**WHAT TO WORK ON**
What appears from the first line of the records below through the line containing "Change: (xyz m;" must be reproduced verbatim.

**** LISTED RECORDS

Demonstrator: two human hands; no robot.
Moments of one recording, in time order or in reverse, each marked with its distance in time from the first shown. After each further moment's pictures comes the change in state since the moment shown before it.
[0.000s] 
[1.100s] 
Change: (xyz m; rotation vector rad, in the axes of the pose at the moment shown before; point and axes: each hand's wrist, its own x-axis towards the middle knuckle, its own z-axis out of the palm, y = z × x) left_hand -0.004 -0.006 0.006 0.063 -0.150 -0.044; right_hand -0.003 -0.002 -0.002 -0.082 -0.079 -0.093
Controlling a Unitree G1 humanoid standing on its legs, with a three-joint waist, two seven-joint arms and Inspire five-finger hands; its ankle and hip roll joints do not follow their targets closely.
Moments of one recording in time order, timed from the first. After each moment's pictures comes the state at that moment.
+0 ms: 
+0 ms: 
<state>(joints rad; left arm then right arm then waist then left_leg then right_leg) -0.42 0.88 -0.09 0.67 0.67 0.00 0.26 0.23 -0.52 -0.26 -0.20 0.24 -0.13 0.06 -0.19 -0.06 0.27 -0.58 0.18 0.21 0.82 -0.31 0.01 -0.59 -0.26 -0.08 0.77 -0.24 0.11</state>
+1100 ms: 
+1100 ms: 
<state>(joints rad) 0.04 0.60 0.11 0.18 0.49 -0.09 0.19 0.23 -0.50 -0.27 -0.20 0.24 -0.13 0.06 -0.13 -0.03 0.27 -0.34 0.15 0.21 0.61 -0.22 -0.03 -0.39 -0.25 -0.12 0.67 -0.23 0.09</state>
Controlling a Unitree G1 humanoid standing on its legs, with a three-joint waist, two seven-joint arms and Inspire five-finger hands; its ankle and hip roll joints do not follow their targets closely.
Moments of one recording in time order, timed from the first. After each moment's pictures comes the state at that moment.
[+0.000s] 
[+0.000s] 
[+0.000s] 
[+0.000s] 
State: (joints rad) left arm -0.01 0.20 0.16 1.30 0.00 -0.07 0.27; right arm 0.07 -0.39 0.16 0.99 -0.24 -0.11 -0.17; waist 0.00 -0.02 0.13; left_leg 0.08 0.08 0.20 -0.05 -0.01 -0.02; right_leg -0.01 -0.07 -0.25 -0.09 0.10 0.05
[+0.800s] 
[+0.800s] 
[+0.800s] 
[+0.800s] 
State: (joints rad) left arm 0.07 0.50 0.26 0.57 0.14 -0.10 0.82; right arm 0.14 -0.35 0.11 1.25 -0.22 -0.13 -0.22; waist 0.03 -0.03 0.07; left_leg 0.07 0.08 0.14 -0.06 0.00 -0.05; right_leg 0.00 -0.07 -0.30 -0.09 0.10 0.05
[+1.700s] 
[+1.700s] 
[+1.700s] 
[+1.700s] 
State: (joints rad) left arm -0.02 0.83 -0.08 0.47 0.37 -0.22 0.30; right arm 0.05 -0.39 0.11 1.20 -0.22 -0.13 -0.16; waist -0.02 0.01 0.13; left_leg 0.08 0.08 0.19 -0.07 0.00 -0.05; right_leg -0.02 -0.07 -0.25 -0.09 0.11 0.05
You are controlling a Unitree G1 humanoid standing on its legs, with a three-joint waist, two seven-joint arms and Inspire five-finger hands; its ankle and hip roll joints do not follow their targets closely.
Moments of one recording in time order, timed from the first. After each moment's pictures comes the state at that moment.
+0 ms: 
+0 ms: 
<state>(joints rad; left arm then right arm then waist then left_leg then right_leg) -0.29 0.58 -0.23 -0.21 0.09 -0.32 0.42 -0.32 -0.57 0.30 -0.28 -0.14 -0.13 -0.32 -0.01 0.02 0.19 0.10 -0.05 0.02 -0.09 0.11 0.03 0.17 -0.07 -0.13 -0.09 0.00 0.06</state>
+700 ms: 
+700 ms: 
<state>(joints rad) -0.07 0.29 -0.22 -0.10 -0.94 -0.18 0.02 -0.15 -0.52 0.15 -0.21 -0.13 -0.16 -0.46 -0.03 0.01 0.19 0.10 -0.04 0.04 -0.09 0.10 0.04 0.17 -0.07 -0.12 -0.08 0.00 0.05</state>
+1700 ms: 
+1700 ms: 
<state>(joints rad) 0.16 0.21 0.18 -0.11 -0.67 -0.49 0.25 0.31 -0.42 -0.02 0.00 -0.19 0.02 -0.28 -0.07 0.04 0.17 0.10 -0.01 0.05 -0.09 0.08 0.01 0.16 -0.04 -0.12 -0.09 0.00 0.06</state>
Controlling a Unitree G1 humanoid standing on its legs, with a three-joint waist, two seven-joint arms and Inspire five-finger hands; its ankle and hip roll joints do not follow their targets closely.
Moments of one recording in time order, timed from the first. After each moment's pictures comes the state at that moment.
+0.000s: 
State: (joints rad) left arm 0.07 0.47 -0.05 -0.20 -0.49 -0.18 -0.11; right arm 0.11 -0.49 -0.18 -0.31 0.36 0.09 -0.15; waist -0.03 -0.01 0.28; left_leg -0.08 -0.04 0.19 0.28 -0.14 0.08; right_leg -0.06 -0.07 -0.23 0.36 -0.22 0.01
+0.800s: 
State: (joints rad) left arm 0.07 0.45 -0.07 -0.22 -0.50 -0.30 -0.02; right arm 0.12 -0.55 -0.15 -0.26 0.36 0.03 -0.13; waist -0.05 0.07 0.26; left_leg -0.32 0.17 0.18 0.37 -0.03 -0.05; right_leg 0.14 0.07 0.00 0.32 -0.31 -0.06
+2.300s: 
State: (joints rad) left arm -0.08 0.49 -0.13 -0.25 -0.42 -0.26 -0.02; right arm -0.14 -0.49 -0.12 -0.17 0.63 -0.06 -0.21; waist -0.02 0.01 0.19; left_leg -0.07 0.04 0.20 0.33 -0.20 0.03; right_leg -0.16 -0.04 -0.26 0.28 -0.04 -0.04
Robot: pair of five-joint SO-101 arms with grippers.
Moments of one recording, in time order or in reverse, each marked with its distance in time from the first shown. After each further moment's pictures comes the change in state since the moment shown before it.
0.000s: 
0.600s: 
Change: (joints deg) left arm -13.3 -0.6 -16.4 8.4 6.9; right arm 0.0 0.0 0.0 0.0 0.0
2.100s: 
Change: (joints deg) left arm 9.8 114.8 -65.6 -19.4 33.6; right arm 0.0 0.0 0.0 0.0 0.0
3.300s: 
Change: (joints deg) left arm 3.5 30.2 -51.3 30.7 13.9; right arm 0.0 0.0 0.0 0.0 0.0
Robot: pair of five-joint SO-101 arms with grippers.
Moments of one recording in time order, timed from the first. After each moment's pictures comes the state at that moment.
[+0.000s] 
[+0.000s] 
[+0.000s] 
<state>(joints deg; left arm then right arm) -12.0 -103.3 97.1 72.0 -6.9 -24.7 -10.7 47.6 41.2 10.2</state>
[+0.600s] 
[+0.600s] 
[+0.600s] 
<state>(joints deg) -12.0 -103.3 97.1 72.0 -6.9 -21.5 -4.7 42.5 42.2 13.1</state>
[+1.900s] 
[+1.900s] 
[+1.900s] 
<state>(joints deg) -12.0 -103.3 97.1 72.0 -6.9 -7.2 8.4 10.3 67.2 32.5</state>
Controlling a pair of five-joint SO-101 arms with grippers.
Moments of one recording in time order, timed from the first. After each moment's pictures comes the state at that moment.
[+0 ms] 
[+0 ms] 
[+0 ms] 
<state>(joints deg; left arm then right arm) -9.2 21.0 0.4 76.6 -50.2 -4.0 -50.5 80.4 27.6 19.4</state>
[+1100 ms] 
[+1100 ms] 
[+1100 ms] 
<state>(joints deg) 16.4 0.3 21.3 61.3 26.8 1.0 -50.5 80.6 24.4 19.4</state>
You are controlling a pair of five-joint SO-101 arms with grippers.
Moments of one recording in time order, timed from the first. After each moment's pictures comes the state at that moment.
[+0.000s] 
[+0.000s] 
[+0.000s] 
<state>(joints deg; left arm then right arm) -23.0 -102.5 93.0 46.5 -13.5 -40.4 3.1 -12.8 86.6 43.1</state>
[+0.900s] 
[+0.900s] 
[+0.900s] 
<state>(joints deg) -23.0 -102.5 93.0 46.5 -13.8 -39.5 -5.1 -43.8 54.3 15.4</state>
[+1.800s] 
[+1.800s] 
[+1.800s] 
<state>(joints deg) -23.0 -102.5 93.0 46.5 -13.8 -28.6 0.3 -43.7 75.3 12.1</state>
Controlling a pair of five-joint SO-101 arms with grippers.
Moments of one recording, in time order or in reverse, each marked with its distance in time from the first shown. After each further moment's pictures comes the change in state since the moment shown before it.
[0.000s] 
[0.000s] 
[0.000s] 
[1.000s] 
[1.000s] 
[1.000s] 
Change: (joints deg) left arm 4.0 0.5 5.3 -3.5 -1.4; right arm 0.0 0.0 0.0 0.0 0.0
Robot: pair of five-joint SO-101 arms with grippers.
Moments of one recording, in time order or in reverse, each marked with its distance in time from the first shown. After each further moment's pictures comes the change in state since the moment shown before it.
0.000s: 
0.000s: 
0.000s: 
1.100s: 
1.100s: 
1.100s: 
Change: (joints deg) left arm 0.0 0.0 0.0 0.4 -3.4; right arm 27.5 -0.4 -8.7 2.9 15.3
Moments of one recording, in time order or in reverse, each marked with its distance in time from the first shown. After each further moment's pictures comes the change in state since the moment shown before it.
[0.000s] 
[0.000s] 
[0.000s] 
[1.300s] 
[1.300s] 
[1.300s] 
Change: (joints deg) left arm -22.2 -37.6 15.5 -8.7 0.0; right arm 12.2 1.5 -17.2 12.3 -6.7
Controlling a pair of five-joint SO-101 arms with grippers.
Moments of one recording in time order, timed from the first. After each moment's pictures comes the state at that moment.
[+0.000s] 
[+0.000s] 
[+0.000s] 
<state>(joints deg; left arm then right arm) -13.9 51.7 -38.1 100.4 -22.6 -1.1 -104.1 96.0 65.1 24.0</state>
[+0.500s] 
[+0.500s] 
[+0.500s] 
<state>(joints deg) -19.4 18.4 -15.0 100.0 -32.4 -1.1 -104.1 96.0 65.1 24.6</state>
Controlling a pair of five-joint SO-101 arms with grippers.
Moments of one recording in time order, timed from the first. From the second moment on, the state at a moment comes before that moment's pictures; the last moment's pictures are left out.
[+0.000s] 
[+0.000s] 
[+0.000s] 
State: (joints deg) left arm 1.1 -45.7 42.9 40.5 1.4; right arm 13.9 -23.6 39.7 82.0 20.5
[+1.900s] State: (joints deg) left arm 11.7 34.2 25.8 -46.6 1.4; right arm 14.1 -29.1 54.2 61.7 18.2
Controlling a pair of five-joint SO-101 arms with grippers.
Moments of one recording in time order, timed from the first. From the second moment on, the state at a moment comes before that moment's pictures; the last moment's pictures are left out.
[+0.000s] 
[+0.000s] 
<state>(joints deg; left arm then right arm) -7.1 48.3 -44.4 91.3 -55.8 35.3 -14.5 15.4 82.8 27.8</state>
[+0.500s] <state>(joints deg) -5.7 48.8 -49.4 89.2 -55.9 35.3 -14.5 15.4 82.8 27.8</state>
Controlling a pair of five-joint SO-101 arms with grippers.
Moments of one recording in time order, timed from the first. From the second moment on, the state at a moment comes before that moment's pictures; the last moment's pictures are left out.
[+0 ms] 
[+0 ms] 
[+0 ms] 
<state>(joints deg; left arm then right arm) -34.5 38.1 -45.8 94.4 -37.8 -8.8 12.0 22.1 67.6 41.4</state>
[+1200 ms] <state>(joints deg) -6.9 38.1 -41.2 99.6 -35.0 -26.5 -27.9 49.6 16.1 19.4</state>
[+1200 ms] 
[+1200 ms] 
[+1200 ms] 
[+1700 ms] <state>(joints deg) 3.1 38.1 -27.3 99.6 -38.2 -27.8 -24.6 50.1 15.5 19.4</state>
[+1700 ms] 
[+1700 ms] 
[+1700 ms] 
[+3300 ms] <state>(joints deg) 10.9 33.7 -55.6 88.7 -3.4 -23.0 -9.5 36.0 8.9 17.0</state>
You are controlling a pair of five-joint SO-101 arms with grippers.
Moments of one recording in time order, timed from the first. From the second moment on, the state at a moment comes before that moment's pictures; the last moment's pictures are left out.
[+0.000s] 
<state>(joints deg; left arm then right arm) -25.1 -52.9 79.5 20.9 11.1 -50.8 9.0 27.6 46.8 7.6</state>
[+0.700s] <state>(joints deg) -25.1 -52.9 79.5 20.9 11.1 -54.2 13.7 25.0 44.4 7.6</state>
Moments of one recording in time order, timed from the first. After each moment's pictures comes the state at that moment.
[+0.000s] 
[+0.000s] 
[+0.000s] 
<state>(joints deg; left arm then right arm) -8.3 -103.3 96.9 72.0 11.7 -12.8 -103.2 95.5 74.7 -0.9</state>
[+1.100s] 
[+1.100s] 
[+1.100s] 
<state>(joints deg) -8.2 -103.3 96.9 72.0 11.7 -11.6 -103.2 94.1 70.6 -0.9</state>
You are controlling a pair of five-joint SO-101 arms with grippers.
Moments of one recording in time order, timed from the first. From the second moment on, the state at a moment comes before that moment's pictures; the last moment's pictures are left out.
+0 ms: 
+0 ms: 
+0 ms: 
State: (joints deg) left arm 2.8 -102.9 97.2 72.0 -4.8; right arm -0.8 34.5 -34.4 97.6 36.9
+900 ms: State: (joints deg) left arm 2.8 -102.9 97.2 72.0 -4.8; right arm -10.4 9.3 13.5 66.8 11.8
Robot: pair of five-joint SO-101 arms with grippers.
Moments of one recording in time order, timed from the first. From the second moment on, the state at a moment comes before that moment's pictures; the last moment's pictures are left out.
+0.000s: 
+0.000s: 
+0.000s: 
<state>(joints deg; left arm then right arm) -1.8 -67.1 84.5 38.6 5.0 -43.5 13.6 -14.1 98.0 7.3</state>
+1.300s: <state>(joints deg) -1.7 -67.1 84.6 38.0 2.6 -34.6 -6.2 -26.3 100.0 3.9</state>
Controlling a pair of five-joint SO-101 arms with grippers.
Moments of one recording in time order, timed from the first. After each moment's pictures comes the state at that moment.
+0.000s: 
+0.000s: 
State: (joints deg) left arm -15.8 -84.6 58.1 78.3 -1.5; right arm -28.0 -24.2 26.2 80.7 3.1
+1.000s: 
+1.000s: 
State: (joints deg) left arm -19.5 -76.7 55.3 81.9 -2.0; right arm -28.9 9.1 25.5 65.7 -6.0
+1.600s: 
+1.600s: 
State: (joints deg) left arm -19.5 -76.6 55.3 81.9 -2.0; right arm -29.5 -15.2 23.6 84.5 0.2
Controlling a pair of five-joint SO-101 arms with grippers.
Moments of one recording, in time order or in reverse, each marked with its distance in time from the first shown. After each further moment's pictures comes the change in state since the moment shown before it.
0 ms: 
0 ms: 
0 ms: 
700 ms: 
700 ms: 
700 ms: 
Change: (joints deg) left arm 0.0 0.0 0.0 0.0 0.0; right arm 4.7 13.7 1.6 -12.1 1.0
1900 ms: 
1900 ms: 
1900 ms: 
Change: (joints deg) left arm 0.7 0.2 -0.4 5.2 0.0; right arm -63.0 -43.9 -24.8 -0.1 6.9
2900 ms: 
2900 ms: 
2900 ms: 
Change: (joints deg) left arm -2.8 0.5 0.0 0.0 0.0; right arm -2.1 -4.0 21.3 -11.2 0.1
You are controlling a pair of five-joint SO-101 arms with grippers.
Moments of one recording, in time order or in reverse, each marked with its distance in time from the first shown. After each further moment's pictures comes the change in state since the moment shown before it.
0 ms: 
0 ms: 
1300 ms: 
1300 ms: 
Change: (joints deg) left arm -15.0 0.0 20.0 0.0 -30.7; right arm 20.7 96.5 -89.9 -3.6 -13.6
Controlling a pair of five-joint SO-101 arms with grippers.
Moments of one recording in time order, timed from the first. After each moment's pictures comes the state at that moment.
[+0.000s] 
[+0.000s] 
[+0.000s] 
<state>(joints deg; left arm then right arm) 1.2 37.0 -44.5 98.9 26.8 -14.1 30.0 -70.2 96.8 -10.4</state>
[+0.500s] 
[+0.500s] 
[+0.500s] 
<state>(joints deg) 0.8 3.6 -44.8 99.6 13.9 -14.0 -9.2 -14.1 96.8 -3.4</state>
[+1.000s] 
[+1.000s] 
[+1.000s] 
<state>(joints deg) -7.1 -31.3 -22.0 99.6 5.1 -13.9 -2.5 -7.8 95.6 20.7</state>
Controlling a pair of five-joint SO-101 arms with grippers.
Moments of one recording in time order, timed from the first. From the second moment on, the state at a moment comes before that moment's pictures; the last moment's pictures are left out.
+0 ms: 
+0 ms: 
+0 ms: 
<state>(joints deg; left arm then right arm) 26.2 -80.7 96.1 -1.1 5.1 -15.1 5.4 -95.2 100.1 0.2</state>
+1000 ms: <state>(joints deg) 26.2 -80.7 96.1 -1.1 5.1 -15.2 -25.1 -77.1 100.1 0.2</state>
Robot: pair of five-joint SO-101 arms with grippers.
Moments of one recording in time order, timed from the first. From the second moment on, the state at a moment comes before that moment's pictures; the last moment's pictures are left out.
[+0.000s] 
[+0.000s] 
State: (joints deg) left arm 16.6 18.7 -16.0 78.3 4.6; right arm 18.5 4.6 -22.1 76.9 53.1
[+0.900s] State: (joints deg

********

**WRITTEN ANSWER**
Demonstrator: two human hands; no robot.
Moments of one recording, in time order or in reverse, each marked with its distance in time from the first shown. After each further moment's pictures comes the change in state since the moment shown before it.
[0.000s] 
[1.100s] 
Change: (xyz m; rotation vector rad, in the axes of the pose at the moment shown before; point and axes: each hand's wrist, its own x-axis towards the middle knuckle, its own z-axis out of the palm, y = z × x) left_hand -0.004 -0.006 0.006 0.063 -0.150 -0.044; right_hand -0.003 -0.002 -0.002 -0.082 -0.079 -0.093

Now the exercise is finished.